Scriptless scripts represent a way to design cryptographic protocols on Bitcoin that avoids executing explicit smart contracts. The core idea is to use cryptographic algorithms to achieve the desired functionality instead of using scripts. Adaptor signatures and multi-signatures are foundational building blocks of Scriptless Scripts. With Scriptless Scripts, transactions can be smaller than conventional transactions, thus reducing transaction fees.

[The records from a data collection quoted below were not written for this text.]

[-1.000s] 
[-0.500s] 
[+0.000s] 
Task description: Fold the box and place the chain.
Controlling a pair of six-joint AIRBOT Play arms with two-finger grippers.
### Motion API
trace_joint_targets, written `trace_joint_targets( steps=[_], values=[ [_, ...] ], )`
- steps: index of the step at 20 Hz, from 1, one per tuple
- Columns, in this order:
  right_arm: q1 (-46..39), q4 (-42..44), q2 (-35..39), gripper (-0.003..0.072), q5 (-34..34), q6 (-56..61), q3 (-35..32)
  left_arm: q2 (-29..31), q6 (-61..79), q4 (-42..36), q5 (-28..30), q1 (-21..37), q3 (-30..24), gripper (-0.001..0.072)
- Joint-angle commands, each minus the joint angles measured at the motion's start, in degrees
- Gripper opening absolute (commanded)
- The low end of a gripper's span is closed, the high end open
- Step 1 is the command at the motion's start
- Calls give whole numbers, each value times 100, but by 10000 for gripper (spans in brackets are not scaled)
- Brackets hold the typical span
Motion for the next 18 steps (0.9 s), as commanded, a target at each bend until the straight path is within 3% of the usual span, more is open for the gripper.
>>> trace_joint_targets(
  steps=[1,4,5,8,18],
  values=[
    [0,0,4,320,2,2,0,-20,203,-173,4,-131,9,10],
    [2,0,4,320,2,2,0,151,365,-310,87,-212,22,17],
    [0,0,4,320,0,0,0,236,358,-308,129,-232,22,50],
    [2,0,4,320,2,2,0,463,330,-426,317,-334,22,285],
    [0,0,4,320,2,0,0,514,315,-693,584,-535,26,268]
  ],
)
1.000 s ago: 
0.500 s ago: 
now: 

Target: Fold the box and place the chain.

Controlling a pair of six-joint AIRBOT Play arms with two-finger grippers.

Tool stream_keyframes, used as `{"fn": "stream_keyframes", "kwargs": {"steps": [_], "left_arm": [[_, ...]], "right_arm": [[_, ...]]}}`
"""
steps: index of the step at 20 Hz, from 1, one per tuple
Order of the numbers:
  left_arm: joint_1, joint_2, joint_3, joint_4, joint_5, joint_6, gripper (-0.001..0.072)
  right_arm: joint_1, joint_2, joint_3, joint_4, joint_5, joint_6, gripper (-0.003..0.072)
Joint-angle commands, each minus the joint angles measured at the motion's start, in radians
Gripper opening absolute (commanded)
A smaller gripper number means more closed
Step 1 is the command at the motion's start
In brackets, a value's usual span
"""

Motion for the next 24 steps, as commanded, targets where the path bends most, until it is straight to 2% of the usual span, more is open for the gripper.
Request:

Scriptless Scripts can be used to implement logic gate commitments in the BitVM circuit, saving BitVM script space and enhancing BitVM efficiency, using Schnorr multi-signature and Adaptor signatures instead of providing hash values and pre-images like the BitVM solution. Although current Scriptless Scripts schemes can reduce BitVM script space, they require extensive interaction between the prover and challenger to combine public keys. Future improvements will aim to integrate Scriptless Scripts into specific BitVM functional modules.
The current BitVM challenge requires permission because a Bitcoin UTXO can only be executed once, leading to a situation where a malicious verifier could “waste” the contract by challenging an honest prover. BitVM is currently restricted to a two-party challenge model. A malicious prover could use a verifier under his control to initiate a challenge and “waste” the contract, thus ensuring his malicious action succeeds while other verifiers cannot prevent this behavior. Therefore, on top of Bitcoin, it is necessary to research a permissionless multi-party OP challenge protocol that could expand BitVM’s existing 1-of-n trust model to 1-of-N, where N is much larger than n. Additionally, it’s important to address issues of collusion between challengers and provers or malicious challenges that “waste” contracts to achieve a more trust-minimized BitVM protocol.
A permissionless multi-party challenge allows anyone to participate without a whitelist, meaning users can withdraw from L2 without the involvement of any trusted third party. Moreover, any user wanting to engage in the OP challenge protocol can question and remove invalid withdrawals.
Expanding BitVM into a permissionless multi-party challenge model involves addressing the following attacks:
Sybil attacks: Even if an attacker creates multiple identities to participate in the dispute challenge, a single honest participant should still be able to win the dispute. If the cost for an honest participant to defend the correct result grows linearly with the number of attackers, the cost for the honest participant to win the dispute becomes impractical and vulnerable to Sybil attacks when involving a large number of attackers. The paper “Permissionless Refereed Tournaments” proposes a dispute resolution algorithm that changes the game rules, where the cost for a single honest participant to win the dispute grows logarithmically, not linearly, with the number of opponents.
Delay attacks: An individual or group of malicious actors follow a strategy to prevent or delay the confirmation of the correct result (like withdrawing assets to L1) on L1, forcing the honest prover to spend L1 transaction fees. To mitigate this issue, challengers could be required to make an upfront stake. If a challenger launches a delay attack, their stake would be forfeited. However, if attackers are willing to sacrifice their stake to some extent to pursue delay attacks, there should be strategies to reduce the impact of these attacks. The algorithm proposed in the paper “BoLD: Bounded Liquidity Delay in a Rollup Challenge Protocol” ensures that the worst-case delay caused by the attacker is capped, regardless of how much stake the attacker is willing to lose.
In the future, there will be an exploration of a BitVM permissionless multi-party challenge model that is resistant to these attacks and suitable for the characteristics of Bitcoin.
The exploration of BitVM technology is just beginning, and in the future, more optimizations will be explored and practiced to achieve scaling for Bitcoin and enrich the Bitcoin ecosystem.